Sarkozy Wishes Ailing Chirac Well But Steps Up Poll Challenge

Jacques Chirac was in a "very satisfactory" condition, his doctors said yesterday after the French president spent his second night in a Paris military hospital with blood vessel problems that had slightly impaired his sight.
Jacques Chirac was in a "very satisfactory" condition, his doctors said yesterday after the French president spent his second night in a Paris military hospital with blood vessel problems that had slightly impaired his sight.

The news of Mr Chirac's hospitalisation, announced on Saturday, did not prevent his main election rival, the interior minister Nicolas Sarkozy, from declaring at a rally of their centre-right UMP party that "nothing could stop" his own drive for the presidency in 2007.

"The president had a good night. His general condition and his tests are very satisfactory," the Val de Grace military hospital said. Mr Chirac, 72, was admitted on Friday after what his aides described as a "vascular accident" affecting his vision. He is expected to be in hospital for several days.

Doctors said such a problem could range from a ruptured blood vessel to a stroke, which is often connected to vision trouble. More than 80% of strokes are caused by blockage in an artery carrying blood to the brain.

The incident will almost certainly prove a serious setback to the president's hopes of re-election, which look shaky after a string of humiliating defeats, including France's rejection of the Chirac-backed EU constitution and the loss of the 2012 Olympic Games.

Mr Sarkozy has made no secret of his intention to challenge Mr Chirac for the Elysée palace in two years' time. He told the UMP rally in the Atlantic resort of La Baule that it was possible to disagree on some issues while wishing the president a speedy recovery "with all our hearts". But he said "nobody will stop me from completing the mission that you have set for me".

With Mr Chirac's personal approval rating languishing at record lows and his health difficulties likely to accelerate, the race is on among the right wing to find his successor.

The opinion polls have long put Mr Sarkozy as the frontrunner. But the prime minister, Dominique de Villepin, the president's protege, has been rising fast in the polls and is making a determined bid to portray himself as a far more moderate, if no less efficient, potential head of state.

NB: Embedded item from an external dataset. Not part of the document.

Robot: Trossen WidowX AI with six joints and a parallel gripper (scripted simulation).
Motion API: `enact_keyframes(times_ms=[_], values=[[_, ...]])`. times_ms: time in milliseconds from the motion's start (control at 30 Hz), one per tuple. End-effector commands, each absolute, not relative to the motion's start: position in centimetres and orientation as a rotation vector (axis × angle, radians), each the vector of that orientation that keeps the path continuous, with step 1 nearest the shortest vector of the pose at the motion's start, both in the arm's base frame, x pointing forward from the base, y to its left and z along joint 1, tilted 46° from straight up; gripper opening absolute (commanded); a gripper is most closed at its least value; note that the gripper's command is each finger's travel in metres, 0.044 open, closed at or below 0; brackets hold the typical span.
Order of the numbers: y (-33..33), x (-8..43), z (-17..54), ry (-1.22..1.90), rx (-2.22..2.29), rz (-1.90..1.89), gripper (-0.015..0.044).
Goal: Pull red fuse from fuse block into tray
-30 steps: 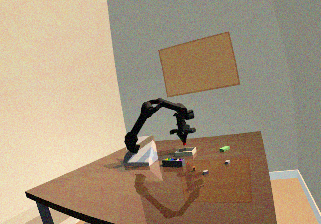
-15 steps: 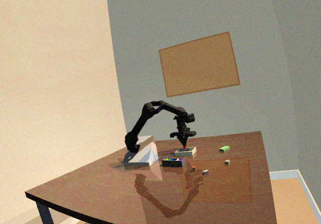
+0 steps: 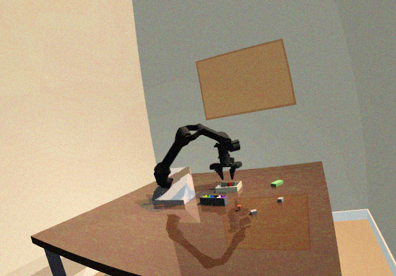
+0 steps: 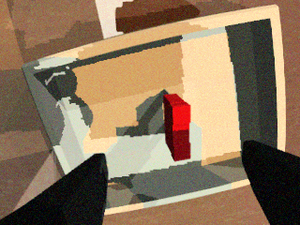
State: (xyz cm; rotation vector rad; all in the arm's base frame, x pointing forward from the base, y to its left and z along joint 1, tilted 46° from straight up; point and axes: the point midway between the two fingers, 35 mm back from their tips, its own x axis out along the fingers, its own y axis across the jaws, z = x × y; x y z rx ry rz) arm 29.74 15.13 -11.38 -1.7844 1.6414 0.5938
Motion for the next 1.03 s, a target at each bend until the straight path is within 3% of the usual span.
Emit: enact_keyframes(times_ms=[0, 1000], values=[[16.85, 29.48, -9.76, 1.638, -1.785, 0.595, 0.0330], [17.58, 29.34, -8.94, 1.634, -1.797, 0.598, 0.0330]])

Mr De Villepin, who visited the president on Saturday, has focused his recent speeches on the need to "modernise" France's costly and over-generous social model. Mr Sarkozy said yesterday that France needed "a whole new model".

The president's wife, Bernadette, visited him at the hospital yesterday, but made no comment afterwards. Mr Chirac has cancelled a summit tomorrow with the German chancellor, Gerhard Schröder, and a lunch on Friday with Prince Albert II of Monaco.